I suppose I'm challenging myself. What I had in mind is much lower level: a Lisp thing where I can use the Linux system calls directly. It's gonna look like this:
; mmap some memory
(set memory (mmap 0 4096 '(read write) '(private anonymous) -1 0))
; query the kernel for some data
; terminal size for example
; have the kernel put the data at the start of that memory
(ioctl 1 'TIOCGWINSZ memory)
; memory now points to a struct winsize
; decode the 4 unsigned shorts
; first two unsigned shorts are the terminal's rows and columns
The language runtime is completely freestanding: it doesn't link to any library at all, not even libc. I made it so eval supports a special system-call function which executes a Linux system call from C, and I want to build literally everything else on top of that. I want to be able to run strace on any coreutils binaries, see what system calls they make and then implement the same thing on top of the system-call primitive. It should be possible to make a coreutils module that contains an mv function, for example.
; boils down to:
; (renameat2 'fd-cwd "file" 'fd-cwd "renamed" 'no-replace)
(mv "file" "renamed")
I had to use static allocation to pre-allocate a stack of Lisp cells when the process is loaded just to get it to evaluate at all. Now I'm trying to get the garbage collector to work so I can get it to bootstrap to a point where it can allocate memory, read files and load more code. I wish I had something real to show for all this effort but right now it's not real yet.
$ txr -i winsz.tl
TXR doesn't really whip the llama's ass so much as the lambda's.

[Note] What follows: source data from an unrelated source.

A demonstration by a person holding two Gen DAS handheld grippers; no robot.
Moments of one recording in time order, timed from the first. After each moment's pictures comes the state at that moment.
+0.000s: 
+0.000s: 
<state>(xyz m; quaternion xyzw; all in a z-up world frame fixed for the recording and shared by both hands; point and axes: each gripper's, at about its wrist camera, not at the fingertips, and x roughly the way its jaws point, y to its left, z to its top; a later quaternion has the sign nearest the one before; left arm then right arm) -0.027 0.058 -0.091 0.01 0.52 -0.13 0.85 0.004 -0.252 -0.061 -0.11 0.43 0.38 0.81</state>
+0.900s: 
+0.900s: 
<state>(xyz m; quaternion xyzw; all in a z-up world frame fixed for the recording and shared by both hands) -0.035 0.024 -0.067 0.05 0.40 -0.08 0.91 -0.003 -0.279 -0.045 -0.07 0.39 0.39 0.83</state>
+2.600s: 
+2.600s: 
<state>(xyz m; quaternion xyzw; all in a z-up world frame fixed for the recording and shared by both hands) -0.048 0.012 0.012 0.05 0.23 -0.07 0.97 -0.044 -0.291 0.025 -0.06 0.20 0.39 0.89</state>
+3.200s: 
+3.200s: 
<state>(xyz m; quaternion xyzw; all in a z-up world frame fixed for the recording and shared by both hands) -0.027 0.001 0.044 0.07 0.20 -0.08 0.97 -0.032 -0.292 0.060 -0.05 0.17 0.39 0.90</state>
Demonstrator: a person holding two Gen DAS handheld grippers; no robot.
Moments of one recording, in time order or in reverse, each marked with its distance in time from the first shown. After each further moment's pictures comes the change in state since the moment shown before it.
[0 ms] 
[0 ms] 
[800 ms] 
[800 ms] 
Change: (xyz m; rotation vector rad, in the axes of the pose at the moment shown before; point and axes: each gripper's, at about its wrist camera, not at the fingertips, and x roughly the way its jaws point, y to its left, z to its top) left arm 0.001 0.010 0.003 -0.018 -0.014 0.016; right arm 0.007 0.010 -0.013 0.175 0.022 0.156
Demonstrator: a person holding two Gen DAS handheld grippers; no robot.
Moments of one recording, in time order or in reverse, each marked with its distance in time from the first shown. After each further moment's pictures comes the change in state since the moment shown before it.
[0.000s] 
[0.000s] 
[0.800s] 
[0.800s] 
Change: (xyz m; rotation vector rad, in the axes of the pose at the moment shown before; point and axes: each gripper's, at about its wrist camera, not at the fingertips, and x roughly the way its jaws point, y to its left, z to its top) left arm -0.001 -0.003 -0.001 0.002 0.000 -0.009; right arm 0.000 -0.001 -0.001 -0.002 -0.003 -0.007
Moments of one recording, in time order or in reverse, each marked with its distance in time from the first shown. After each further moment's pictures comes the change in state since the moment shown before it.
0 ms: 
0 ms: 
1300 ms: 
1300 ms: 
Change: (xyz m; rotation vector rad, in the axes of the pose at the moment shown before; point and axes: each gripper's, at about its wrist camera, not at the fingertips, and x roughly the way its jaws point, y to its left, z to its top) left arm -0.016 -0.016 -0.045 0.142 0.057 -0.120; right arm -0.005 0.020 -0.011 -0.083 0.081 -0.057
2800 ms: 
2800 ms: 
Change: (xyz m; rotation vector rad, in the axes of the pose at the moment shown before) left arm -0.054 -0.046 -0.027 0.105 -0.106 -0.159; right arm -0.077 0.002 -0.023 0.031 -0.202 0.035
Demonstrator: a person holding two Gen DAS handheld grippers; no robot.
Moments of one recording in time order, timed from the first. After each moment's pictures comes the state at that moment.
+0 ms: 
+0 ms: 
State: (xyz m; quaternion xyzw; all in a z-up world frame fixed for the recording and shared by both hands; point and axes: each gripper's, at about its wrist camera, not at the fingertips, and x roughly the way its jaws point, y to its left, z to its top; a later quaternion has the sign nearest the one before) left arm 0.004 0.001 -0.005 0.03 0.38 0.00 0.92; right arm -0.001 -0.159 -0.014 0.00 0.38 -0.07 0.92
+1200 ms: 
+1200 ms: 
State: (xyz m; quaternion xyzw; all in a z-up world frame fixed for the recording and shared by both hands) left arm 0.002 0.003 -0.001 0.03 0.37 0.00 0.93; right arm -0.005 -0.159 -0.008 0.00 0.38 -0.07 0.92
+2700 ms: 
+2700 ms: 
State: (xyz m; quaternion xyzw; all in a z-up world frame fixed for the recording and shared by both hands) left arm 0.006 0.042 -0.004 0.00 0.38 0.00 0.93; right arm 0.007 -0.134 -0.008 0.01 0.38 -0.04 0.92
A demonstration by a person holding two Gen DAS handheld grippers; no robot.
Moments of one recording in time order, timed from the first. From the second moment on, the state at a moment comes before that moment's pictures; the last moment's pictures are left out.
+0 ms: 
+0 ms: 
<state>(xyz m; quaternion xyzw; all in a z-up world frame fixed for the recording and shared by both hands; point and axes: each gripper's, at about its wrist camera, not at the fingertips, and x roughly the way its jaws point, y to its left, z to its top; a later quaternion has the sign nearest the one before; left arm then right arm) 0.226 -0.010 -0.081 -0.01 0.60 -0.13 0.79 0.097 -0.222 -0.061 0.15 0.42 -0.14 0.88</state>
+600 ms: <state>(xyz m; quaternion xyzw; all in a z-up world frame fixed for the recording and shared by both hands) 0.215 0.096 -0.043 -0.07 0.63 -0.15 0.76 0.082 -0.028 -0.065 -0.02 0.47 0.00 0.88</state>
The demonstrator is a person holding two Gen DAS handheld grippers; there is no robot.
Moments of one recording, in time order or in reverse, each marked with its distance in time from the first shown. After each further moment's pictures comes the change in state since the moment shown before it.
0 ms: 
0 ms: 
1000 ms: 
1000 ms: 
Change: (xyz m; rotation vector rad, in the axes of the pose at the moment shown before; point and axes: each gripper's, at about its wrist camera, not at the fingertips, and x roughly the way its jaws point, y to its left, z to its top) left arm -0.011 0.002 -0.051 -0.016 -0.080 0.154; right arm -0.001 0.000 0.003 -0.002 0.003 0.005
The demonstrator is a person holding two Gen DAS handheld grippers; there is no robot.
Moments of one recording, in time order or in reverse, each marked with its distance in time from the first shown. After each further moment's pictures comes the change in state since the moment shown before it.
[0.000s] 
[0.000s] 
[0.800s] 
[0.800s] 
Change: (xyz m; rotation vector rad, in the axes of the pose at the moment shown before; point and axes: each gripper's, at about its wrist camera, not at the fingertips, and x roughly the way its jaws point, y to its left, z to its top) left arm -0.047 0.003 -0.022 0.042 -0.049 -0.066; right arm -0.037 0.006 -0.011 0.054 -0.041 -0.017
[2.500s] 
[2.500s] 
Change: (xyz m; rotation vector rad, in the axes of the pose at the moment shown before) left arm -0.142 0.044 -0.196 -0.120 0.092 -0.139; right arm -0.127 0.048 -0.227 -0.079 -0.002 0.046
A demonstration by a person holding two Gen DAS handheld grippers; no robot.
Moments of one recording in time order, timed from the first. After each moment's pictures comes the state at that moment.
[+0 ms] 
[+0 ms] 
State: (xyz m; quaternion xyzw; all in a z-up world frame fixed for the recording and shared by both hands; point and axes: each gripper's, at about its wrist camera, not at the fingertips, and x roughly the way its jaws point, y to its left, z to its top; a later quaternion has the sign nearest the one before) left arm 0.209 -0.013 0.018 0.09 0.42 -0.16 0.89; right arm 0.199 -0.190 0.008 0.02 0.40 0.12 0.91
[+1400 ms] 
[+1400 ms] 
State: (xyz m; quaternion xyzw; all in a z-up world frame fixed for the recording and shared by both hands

1> (let ((ws (new winsize)))
(ioctl-winsz 0 TIOCGWINSZ ws)
ws)
#S(winsize ws-row 37 ws-col 80 ws-xpixel 0 ws-ypixel 0)
I'd like to have system call support as a feature built right into eval. Maybe a JIT compiler that emits code with Linux system call calling conventions whenever eval encounters a (system-call ...) form.
Basically all/most Common Lisp implementations have a foreign function interface. Those who run on some UNIX or Linux need support for low level access.
See for example the SBCL sources for mmap and ioctl.
AFAIK, originally the reason why they were made as programs was that the available programming languages were too cumbersome for such use. Now we have plenty of experience making lightweight scripting languages that are pleasant to use in a live environment (vs premade script), so why give up the flexibility of ad-hoc scripting?